DATA SEGMENT
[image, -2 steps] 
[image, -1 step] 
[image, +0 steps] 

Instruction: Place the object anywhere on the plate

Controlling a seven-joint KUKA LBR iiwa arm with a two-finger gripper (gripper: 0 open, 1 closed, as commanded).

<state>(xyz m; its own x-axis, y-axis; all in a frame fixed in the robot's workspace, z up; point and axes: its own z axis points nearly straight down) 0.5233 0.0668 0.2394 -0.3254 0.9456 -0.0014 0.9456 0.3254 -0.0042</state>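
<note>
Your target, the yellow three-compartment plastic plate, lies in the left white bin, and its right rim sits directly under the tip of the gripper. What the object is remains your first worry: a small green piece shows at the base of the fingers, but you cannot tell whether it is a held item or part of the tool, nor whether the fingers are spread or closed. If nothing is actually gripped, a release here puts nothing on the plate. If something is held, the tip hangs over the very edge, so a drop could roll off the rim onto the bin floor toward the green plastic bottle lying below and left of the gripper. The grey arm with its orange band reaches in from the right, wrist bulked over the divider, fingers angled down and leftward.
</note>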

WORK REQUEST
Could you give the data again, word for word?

OUTPUT OF THE TASK
[image, -2 steps] 
[image, -1 step] 
[image, +0 steps] 

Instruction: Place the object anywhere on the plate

Controlling a seven-joint KUKA LBR iiwa arm with a two-finger gripper (gripper: 0 open, 1 closed, as commanded).

<state>(xyz m; its own x-axis, y-axis; all in a frame fixed in the robot's workspace, z up; point and axes: its own z axis points nearly straight down) 0.5233 0.0668 0.2394 -0.3254 0.9456 -0.0014 0.9456 0.3254 -0.0042</state>
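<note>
Your target, the yellow three-compartment plastic plate, lies in the left white bin, and its right rim sits directly under the tip of the gripper. What the object is remains your first worry: a small green piece shows at the base of the fingers, but you cannot tell whether it is a held item or part of the tool, nor whether the fingers are spread or closed. If nothing is actually gripped, a release here puts nothing on the plate. If something is held, the tip hangs over the very edge, so a drop could roll off the rim onto the bin floor toward the green plastic bottle lying below and left of the gripper. The grey arm with its orange band reaches in from the right, wrist bulked over the divider, fingers angled down and leftward.
</note>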

What needed an answer now has one.